Line 179, suggest tempering the “remarkable” assessment of the results, and as
mentioned before, the lack of routine HIV testing limits the reliability of these findings
in that subset. Thus suggest stating that “these findings demonstrate that in a
programmatic setting culture is of expectedly higher yield, requiring 9 additional
specimens to detect one additional case of TB, and in HIV infected patients, the
number of additional specimens may be as low as 3.”
Agree, we have made the suggested change.
Major limitations to implementation are cost and laboratory training/expertise rather
than lack of knowledge that culture will increase yield. A comment addressing the
anticipated cost of scaling up laboratory services compared to theoretical missed
cases of TB will be important.
We have added a note regarding the cost of scaling up lab services in the discussion.
The paragraph on comparison to Xpert and other rapid molecular technologies is
important but the sensitivity and specificity, as mentioned, is known in various
settings. It may be preferable to discuss the advantages and disadvantages of the
molecular technologies compared to culture with respect to the total number of
patients started on treatment, the time-to-treatment initiation, and the time-totreatment initiation with an active regimen based on DST.
This is an interesting point, but as noted above, our dataset predates Xpert, so a
detailed discussion contrasting molecular vs. culture-based diagnosis would be largely a
theoretical discussion, not informed by the data from this study. We prefer our
discussion to be directly pertinent to the study we describe and not use the discussion
as a platform for extrapolation to other diagnostic modalities for which we have no
data.
b) Minor revisions:
Line 68 typo, “however”
The typo was corrected.
Line 96, will need red font color changed to black
The font color was corrected.
Line 124-127 is confusing. I take this to read scanty smears were considered positive?

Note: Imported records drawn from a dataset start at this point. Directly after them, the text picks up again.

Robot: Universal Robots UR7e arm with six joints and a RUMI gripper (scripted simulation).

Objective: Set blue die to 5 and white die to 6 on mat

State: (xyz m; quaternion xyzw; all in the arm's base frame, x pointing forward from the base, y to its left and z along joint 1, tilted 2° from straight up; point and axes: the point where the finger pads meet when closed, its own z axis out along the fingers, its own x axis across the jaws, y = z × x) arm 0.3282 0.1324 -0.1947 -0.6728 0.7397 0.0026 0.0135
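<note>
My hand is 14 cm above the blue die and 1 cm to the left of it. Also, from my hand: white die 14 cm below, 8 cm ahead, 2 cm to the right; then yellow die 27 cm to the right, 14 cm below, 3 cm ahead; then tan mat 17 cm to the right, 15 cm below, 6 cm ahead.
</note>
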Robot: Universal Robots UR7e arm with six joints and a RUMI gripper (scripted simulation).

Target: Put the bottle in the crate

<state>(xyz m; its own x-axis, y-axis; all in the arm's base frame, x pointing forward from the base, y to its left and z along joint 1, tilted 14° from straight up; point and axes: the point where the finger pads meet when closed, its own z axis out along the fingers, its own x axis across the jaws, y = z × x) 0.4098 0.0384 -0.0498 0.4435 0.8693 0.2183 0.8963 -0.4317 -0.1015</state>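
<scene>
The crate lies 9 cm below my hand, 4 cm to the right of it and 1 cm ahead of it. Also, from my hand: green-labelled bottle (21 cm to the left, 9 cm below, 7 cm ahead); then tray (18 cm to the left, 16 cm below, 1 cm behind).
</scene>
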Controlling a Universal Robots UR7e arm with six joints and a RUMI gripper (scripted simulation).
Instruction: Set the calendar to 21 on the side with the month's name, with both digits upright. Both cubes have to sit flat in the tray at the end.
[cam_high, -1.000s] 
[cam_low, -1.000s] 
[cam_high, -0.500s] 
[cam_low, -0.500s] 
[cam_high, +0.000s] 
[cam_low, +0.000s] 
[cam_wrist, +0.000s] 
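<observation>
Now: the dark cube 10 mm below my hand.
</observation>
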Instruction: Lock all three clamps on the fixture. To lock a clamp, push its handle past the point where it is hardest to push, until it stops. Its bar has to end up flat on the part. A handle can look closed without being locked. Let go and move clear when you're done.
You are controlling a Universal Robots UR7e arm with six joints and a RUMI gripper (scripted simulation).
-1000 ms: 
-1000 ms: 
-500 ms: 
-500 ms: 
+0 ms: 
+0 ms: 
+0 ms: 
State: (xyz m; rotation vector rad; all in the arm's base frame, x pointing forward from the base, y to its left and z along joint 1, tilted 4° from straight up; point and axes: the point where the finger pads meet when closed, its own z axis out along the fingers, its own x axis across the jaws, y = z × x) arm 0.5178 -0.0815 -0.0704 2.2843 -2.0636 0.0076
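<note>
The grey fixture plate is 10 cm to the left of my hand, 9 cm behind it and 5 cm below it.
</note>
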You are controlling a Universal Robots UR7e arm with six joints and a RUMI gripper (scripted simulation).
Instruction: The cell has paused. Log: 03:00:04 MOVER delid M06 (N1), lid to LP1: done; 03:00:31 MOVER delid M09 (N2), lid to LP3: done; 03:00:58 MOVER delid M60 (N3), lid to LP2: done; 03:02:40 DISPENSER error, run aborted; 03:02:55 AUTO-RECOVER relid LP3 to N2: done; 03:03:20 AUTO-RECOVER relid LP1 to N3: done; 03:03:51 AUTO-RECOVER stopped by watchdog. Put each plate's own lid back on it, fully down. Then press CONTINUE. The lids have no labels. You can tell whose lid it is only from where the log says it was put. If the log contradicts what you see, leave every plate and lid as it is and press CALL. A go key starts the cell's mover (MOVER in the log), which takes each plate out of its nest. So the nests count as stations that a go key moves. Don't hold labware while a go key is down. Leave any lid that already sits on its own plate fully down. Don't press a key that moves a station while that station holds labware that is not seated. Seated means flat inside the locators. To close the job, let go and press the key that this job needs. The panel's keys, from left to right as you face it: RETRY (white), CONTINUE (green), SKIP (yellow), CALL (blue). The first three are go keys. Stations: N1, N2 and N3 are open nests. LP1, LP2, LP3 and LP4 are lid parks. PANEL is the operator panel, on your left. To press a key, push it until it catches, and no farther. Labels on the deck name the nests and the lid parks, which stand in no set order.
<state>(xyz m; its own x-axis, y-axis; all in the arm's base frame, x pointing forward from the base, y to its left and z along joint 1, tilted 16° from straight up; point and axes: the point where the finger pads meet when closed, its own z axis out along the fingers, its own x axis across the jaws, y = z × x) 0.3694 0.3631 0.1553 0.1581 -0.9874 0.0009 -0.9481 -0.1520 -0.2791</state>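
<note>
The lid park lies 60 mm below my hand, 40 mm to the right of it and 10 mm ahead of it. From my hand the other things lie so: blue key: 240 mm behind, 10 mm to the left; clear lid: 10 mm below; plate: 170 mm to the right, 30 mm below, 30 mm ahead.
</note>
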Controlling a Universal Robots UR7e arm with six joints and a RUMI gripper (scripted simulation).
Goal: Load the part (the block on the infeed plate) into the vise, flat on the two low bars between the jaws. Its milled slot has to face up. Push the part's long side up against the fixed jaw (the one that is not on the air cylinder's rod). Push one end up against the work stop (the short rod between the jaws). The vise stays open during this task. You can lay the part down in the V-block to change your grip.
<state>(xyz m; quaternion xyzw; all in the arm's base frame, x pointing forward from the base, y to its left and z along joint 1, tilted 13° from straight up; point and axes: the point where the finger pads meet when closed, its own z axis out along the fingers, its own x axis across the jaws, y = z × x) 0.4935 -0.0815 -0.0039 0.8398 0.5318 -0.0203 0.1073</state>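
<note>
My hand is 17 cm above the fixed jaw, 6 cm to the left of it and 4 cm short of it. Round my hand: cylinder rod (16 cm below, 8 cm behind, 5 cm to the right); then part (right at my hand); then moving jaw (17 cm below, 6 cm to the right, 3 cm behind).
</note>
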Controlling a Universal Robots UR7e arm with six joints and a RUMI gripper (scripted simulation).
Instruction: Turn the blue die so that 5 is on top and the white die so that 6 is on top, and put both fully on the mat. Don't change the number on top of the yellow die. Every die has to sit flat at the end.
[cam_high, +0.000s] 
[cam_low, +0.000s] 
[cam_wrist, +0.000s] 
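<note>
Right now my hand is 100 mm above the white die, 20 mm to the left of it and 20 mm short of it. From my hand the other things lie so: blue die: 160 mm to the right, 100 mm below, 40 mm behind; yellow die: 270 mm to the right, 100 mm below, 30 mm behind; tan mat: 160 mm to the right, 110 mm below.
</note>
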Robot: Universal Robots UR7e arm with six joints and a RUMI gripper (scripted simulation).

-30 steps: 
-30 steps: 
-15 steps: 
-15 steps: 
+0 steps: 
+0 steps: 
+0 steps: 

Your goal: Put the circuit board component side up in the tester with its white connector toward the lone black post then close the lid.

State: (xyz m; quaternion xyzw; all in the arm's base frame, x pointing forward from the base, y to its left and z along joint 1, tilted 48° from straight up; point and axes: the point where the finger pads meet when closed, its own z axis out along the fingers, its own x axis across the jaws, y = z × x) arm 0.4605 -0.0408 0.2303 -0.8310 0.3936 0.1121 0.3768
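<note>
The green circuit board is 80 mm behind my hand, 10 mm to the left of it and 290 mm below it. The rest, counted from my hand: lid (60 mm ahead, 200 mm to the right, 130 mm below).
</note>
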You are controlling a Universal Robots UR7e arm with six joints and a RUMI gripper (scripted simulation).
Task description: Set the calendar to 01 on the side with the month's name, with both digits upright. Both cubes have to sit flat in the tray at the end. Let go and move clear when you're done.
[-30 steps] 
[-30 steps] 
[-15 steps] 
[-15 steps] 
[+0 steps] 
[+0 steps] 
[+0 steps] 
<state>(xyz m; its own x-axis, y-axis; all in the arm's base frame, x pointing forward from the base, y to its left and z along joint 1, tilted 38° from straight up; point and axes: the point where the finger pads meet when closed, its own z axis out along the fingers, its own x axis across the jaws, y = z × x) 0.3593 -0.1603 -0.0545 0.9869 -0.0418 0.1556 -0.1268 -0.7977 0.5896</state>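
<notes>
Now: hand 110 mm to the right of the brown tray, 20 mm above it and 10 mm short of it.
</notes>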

If so, then can simply state eliminate reference to prior WHO definition and previous
published work.
We have simplified the text in that regard.
Line 133, were NTM + cultures actually excluded from analysis? Should these not have
been considered as SPCN? Or smear positive, culture not TB? In other settings without
culture these patients would be treated as having TB. How would this have influenced
yield? It does not appear necessary to re-analyze these data, but rather comment
within the discussion.
We have added more information on NTM. However, we have decided to remove them
from the analysis as they only were found in 30 SE.
Line 143, by what statistical method was HIV influence analyzed? This line is a little
vague.
This was indeed vague and a correction was made.
Line 190, reference mislabeled?
We are not sure of which reference but we have verified all references.
Line 208, AY and RY are introduced for the first time in the text and should be spelled
out for clarification.
The correction was made
Line 239, DST is used for the first time in the text and should be spelled out for
clarification.
The correction was made
c) Discretionary:
Line 62 redundant, could just say “However, smear microscopy has a detection limit of
about 5000-10 000 organisms/mL [3]- compared to 10-100 organisms/mL for culture
[4]”
Arguably there is some redundancy here, but we consider this a key concept for the
manuscript. All TB patients with < 5000 bacterial / mL of sputum will be classified as
smear-negative in a microscopy-based diagnostic program. In this case, we prefer to be
redundant in order to make this point.